故事

无处不在又难以安放的生活

2019-01-20  本文已影响0人  胖小岳

对于一个异地工作的人而言经常搬家是不可避免的事,因为随处可家,又无处是家,自然迫于生计,如同浮萍随浪逐流。仅家一字,它是温馨且又可靠的停留港湾,但在它前面加个搬,就不是那么一回事了。细想在宁波差不多6年,回想搬家的次数已经难以记清,唯独身边的行李却是越来越多,每次清理时总是难以丢下一两件物什,认为这件东西还用得着,那个物品于我有别意,自然是新物不断,旧物难去,堆积一身。在我敲下这些字句的当下,我又要搬家了,虽然每次搬家都是始于无奈,但应该是在这里的最后一次迁徙了吧。其实我无意要告别,只是求一次新的开始。在一个地方蜗居的太久,总是容易让人退化,丢失了触感。就像我现今住的这个房间,晨夕相伴已经一年有余,凭心而说我已经忘记了未入住时期盼的热忱和入住后一段心满意足的时光;直至而今我已完全不得眼见它的美了,取而代之的是随处可见的落尘和因为懒惰四处霉化的垃圾。所以呀,即便搬家伤筋动骨,未必就是一件不值得期待的事。

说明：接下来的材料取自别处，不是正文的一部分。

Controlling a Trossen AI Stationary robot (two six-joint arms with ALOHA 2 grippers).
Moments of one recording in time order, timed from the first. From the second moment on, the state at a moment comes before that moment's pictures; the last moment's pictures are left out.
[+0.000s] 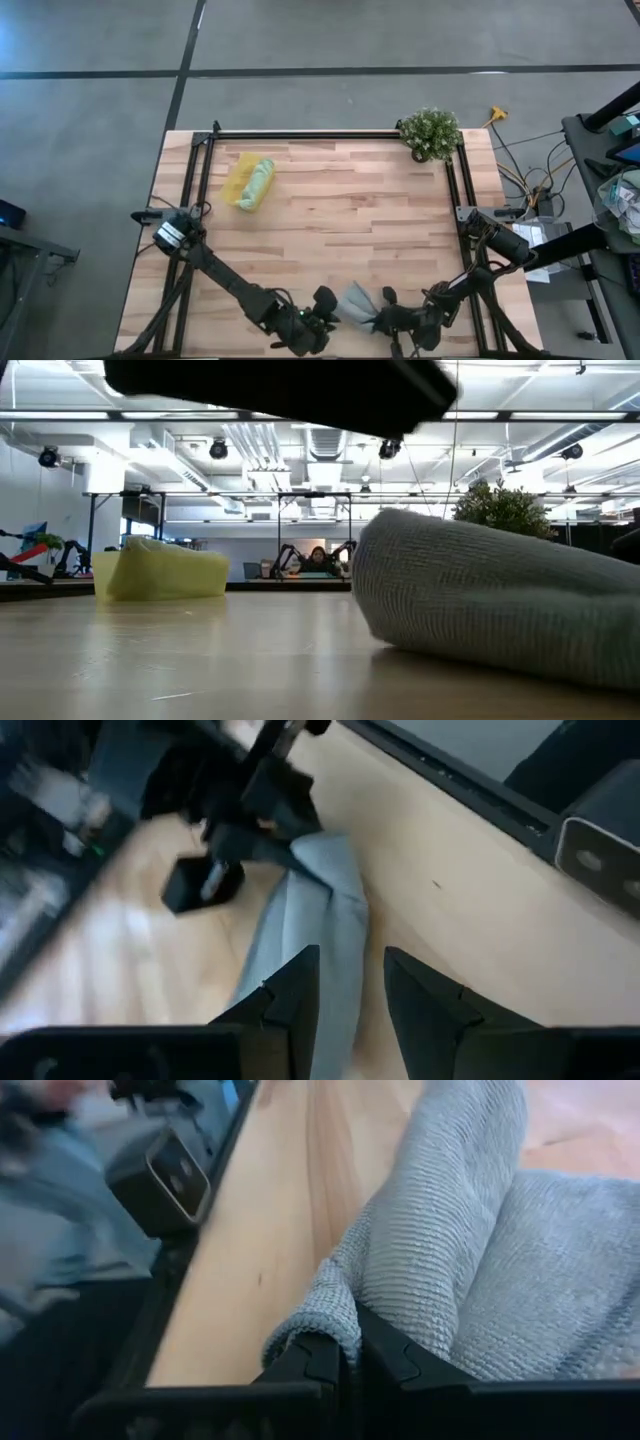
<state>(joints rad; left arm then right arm) -0.66 2.05 1.45 -0.09 -0.46 0.33 0.95 2.09 0.76 0.76 0.71 0.70</state>
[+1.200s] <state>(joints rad) -0.58 2.18 1.47 0.07 -0.50 0.49 0.93 2.08 0.64 1.00 0.72 0.82</state>
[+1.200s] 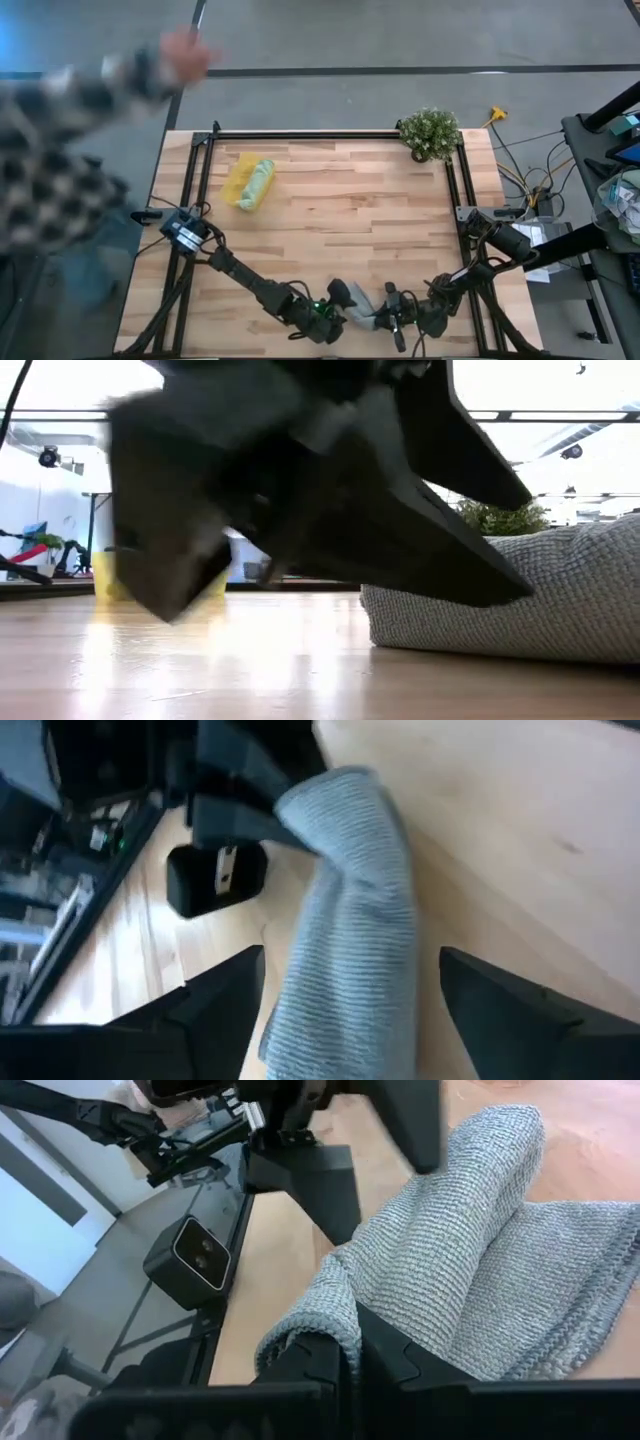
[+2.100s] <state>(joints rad) -0.51 2.26 1.49 0.05 -0.37 0.26 0.86 2.09 0.69 1.00 0.73 0.70</state>
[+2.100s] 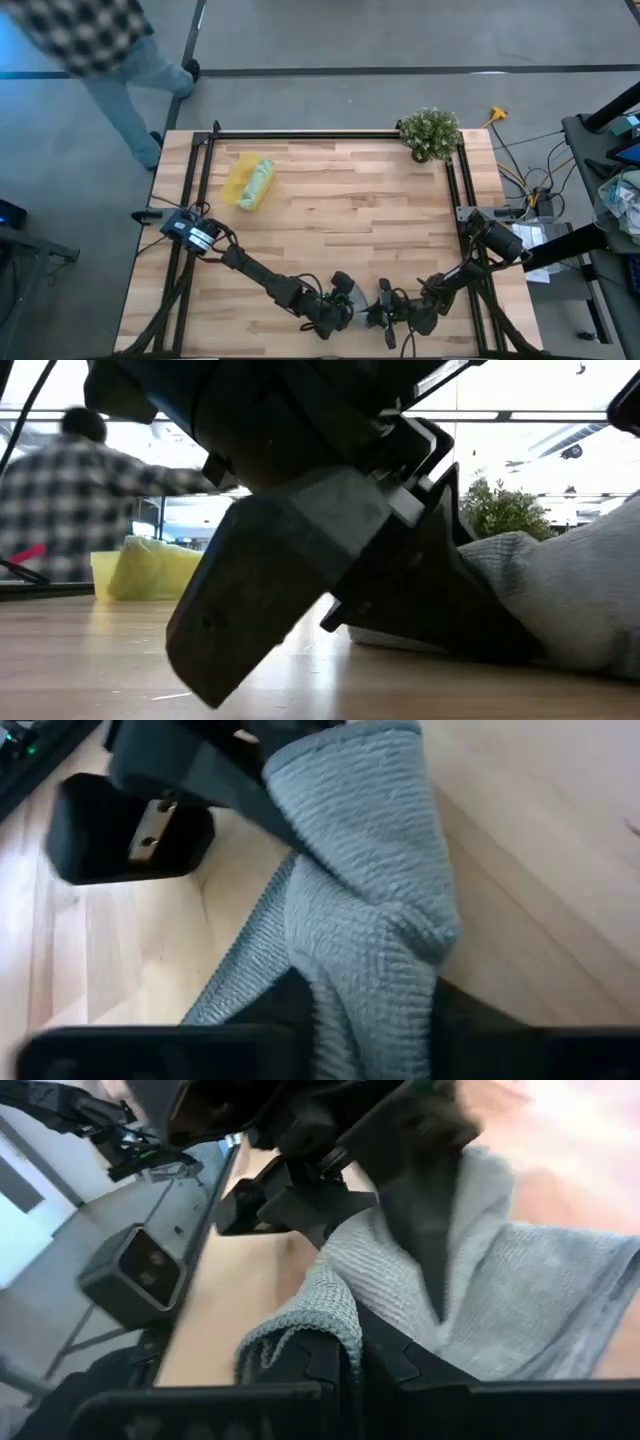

我的真正意义上的第一次搬家要追溯到刚开始入职时, 因由性格使然和工作需要,宁波似乎更契合我往后的职业路途,或者直白的说可能是能力的不被看好,不论是基于何种台面上的说辞,总之我风尘仆仆地从温州来到了宁波。那时只有一个简单的便携行李箱,便是我的全部了。来也匆匆,去也轻松,难的是要在一个不曾生活过的地方建立一个自己的生活轨道。好在我生性偏静,在一个只有两个人工作的校区生活了一年,一个人独处一间卧室,倒也安然自在,喜乐无忧,不觉时光深逝。

后来,从校区搬到了总部,工作环境变得热闹起来,住宿也就难免不尽人意,成了两人一室。我生性向来偏执,不善与人攀谈,本来极为私人的卧室突然多了一个人影,诸多不便横亘在两塌之间,只能自己树立一面无形心墙,困守一方孤隅,苦了自己,扰了他人。在他人眼里我傲慢无礼,眼中无人,实则我内心苦不堪言,我极好自由,享受生活的隐私,却处处受限,难于言语。试问卧榻之旁,何容他人酣睡?

我这般的搬家次数是极多的,但是再也没拥有过属于一个人的生活房间。

现实生活困顿的局面,驱使内心世界的深耕,只能在生活夹缝下寻求一点不被理解的自由,书成了我与这个世界对话的窗口,给予我看世界的眼睛。很多场合下,我都不由自主地提到书,认为它是我在这个世界上捧在手里的财富,它不懂得拒绝任何人,只要你向它迈步就好。若不能走到书的世界去或者不会读好书,不要成为遗憾,也未必会是一种遗憾,因为没有书的世界可以说是最接近原始的。书才是痛苦的根源。读书是快乐并痛的事,从中收获多少快乐,就承受同等痛苦。因为时常痛苦,不得不卸负而行,在书以外的方圆我落笔稚嫩蹩脚的文字,让藏在躯壳里面的那个我,偶尔跳脱出来作为一个独立的个体,与现实生活中的那个我进行没有终点的对话。

于我而言,写字是一件极其痛苦的事。确实是因为天性愚笨,不善于与人口角,又不是天生的失语者从未享有脱口而出的权益,那么总有一两个当口想倾泻而后快,无处可与人说,只能悄然诉诸纸上。因为倾泻而出的全是堆积良久带有咸湿意味的囧言,自然难以入人耳目。又因缺少有目的的练习,每次都是不得不说的境地才强诉笔下,难免言不得衷,写到最后自己竟先嫌弃起来,便断然弃笔。这一段类似山洪暴发又自我否定的过程,于我着实苦不堪言。尽管如此,写字还是给我带来了尝试倾诉的乐趣。较之生之艰难,在这上面寻求一点意味的确是太轻而易举了。

于是,我决心在这里安一个家,收录那些源于我又不完全是我的当下。生命的张扬,即将逝去的青春的呐喊,还没有来得及行动就夭折的名曰“梦想”的东西。我都会小心翼翼一一把它们放在这里。经由岁月的洗礼,或许几去经年,回首重来,当下的此刻稚嫩不堪而且还愚昧可笑,但好在我已经走过了那一段无所依傍又迷茫四起的日子,往后便也没有什么是好惧怕的了。

往事或可随风,当下勿疑前行。我们每个人都是独一无二的,也只能是独一无二。